▶ [WHAT THIS TASK INVOLVES]:
Print the complete set of entries exactly.

▶ [DATA FOR THIS TASK]:
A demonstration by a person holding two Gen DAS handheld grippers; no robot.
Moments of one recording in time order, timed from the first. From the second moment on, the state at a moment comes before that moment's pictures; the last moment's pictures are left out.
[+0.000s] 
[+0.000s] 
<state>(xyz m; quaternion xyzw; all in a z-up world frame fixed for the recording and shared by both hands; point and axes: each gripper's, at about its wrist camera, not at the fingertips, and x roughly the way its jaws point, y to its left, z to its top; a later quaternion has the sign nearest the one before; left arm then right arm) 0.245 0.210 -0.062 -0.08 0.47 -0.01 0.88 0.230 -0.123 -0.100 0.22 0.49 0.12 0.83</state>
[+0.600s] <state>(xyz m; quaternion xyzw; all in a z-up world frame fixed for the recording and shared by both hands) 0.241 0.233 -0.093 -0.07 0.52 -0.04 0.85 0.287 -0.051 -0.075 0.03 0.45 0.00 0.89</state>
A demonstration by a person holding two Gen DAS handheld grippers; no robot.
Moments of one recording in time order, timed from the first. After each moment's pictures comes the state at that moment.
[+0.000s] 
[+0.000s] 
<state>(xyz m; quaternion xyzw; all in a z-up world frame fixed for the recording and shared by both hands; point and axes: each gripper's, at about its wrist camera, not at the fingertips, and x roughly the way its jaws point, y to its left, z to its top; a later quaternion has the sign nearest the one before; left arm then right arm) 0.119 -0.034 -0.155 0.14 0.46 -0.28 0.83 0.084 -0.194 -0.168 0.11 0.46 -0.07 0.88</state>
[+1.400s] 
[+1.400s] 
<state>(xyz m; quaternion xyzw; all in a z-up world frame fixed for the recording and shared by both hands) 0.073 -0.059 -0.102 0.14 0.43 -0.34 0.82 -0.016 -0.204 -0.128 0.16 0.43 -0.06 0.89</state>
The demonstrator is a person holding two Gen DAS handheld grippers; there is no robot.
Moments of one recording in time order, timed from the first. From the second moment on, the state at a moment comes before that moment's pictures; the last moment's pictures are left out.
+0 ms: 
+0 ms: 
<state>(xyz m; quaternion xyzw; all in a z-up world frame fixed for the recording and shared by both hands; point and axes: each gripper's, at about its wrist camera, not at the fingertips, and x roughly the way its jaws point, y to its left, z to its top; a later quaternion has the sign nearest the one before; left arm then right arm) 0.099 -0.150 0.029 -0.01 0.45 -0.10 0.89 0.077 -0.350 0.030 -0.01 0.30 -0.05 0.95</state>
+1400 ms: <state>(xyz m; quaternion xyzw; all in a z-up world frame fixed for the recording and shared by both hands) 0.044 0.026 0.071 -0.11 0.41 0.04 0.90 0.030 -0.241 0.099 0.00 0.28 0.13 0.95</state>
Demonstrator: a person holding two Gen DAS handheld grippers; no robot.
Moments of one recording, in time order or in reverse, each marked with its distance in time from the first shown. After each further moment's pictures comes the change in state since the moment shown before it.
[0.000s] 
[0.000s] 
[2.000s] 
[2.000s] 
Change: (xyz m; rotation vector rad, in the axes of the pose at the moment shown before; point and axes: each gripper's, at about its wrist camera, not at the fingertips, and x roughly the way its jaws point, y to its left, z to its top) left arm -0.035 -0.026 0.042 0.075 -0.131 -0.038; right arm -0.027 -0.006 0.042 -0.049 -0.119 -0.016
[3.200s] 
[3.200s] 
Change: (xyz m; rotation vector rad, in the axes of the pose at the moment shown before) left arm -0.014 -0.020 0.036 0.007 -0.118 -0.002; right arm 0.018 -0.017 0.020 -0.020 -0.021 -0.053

▶ [ANSWER BELOW]:
A demonstration by a person holding two Gen DAS handheld grippers; no robot.
Moments of one recording in time order, timed from the first. From the second moment on, the state at a moment comes before that moment's pictures; the last moment's pictures are left out.
[+0.000s] 
[+0.000s] 
<state>(xyz m; quaternion xyzw; all in a z-up world frame fixed for the recording and shared by both hands; point and axes: each gripper's, at about its wrist camera, not at the fingertips, and x roughly the way its jaws point, y to its left, z to its top; a later quaternion has the sign nearest the one before; left arm then right arm) 0.245 0.210 -0.062 -0.08 0.47 -0.01 0.88 0.230 -0.123 -0.100 0.22 0.49 0.12 0.83</state>
[+0.600s] <state>(xyz m; quaternion xyzw; all in a z-up world frame fixed for the recording and shared by both hands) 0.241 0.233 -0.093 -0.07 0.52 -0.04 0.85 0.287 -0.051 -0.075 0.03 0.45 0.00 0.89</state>
A demonstration by a person holding two Gen DAS handheld grippers; no robot.
Moments of one recording in time order, timed from the first. After each moment's pictures comes the state at that moment.
[+0.000s] 
[+0.000s] 
<state>(xyz m; quaternion xyzw; all in a z-up world frame fixed for the recording and shared by both hands; point and axes: each gripper's, at about its wrist camera, not at the fingertips, and x roughly the way its jaws point, y to its left, z to its top; a later quaternion has the sign nearest the one before; left arm then right arm) 0.119 -0.034 -0.155 0.14 0.46 -0.28 0.83 0.084 -0.194 -0.168 0.11 0.46 -0.07 0.88</state>
[+1.400s] 
[+1.400s] 
<state>(xyz m; quaternion xyzw; all in a z-up world frame fixed for the recording and shared by both hands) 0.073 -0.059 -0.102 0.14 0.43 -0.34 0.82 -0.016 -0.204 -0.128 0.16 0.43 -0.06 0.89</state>
The demonstrator is a person holding two Gen DAS handheld grippers; there is no robot.
Moments of one recording in time order, timed from the first. From the second moment on, the state at a moment comes before that moment's pictures; the last moment's pictures are left out.
+0 ms: 
+0 ms: 
<state>(xyz m; quaternion xyzw; all in a z-up world frame fixed for the recording and shared by both hands; point and axes: each gripper's, at about its wrist camera, not at the fingertips, and x roughly the way its jaws point, y to its left, z to its top; a later quaternion has the sign nearest the one before; left arm then right arm) 0.099 -0.150 0.029 -0.01 0.45 -0.10 0.89 0.077 -0.350 0.030 -0.01 0.30 -0.05 0.95</state>
+1400 ms: <state>(xyz m; quaternion xyzw; all in a z-up world frame fixed for the recording and shared by both hands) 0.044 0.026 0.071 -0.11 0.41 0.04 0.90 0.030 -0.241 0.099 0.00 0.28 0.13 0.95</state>
Demonstrator: a person holding two Gen DAS handheld grippers; no robot.
Moments of one recording, in time order or in reverse, each marked with its distance in time from the first shown. After each further moment's pictures comes the change in state since the moment shown before it.
[0.000s] 
[0.000s] 
[2.000s] 
[2.000s] 
Change: (xyz m; rotation vector rad, in the axes of the pose at the moment shown before; point and axes: each gripper's, at about its wrist camera, not at the fingertips, and x roughly the way its jaws point, y to its left, z to its top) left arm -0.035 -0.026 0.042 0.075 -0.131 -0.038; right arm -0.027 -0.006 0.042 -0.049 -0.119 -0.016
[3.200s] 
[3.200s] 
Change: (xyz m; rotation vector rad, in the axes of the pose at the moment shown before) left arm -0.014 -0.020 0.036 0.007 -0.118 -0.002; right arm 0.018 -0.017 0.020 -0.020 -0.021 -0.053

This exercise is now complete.